● What is being asked:
Instruction for the entries that follow: retype exactly the lines from the line with "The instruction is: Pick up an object" to the line with "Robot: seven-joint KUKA", both included, and omit all others.

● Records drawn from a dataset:
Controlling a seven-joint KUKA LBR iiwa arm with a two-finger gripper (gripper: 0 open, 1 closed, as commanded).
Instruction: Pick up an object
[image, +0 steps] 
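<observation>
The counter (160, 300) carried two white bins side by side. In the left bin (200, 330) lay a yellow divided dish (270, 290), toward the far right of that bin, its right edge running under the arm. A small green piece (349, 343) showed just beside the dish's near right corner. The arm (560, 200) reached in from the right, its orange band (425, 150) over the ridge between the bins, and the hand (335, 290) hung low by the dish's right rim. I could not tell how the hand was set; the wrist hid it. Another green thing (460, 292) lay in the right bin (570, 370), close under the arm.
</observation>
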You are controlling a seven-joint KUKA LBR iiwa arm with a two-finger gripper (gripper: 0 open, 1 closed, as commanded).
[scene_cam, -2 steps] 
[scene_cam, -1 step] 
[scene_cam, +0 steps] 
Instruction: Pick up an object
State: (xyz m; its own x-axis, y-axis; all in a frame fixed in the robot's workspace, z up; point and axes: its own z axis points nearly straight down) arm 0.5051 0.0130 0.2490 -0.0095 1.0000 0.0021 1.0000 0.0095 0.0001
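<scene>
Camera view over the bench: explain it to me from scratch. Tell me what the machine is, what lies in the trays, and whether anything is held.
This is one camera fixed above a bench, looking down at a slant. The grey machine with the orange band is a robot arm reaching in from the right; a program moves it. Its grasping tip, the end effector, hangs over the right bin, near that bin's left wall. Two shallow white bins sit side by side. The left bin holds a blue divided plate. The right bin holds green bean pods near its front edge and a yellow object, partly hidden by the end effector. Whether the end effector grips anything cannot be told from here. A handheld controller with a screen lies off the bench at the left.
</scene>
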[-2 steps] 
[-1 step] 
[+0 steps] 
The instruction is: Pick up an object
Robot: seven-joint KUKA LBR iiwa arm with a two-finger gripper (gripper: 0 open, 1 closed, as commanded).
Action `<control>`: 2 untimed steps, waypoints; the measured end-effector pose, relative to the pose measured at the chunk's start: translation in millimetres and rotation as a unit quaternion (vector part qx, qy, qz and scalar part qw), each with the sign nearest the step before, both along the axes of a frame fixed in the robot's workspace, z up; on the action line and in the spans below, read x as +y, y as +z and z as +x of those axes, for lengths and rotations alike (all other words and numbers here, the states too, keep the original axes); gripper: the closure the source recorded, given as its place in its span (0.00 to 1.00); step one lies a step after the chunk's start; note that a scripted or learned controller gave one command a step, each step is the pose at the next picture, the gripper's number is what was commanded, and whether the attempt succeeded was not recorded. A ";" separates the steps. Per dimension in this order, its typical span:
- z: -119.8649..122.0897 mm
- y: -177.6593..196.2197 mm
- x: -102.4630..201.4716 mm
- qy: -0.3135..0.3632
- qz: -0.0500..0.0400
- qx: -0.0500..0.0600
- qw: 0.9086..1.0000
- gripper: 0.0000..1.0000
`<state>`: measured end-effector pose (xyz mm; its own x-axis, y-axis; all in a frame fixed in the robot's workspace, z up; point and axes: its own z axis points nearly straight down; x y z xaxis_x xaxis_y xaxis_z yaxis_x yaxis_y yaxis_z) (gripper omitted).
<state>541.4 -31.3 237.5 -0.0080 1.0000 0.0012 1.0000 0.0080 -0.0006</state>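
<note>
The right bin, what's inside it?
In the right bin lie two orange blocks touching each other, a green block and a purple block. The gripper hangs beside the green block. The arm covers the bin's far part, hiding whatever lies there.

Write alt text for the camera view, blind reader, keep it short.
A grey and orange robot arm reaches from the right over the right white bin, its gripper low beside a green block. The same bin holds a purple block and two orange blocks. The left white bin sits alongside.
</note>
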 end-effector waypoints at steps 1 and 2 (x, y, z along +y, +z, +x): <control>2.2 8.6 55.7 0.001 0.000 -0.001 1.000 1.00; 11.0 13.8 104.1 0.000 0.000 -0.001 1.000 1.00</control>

● Task result:
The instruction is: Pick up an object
Robot: seven-joint KUKA LBR iiwa arm with a two-finger gripper (gripper: 0 open, 1 closed, as commanded).

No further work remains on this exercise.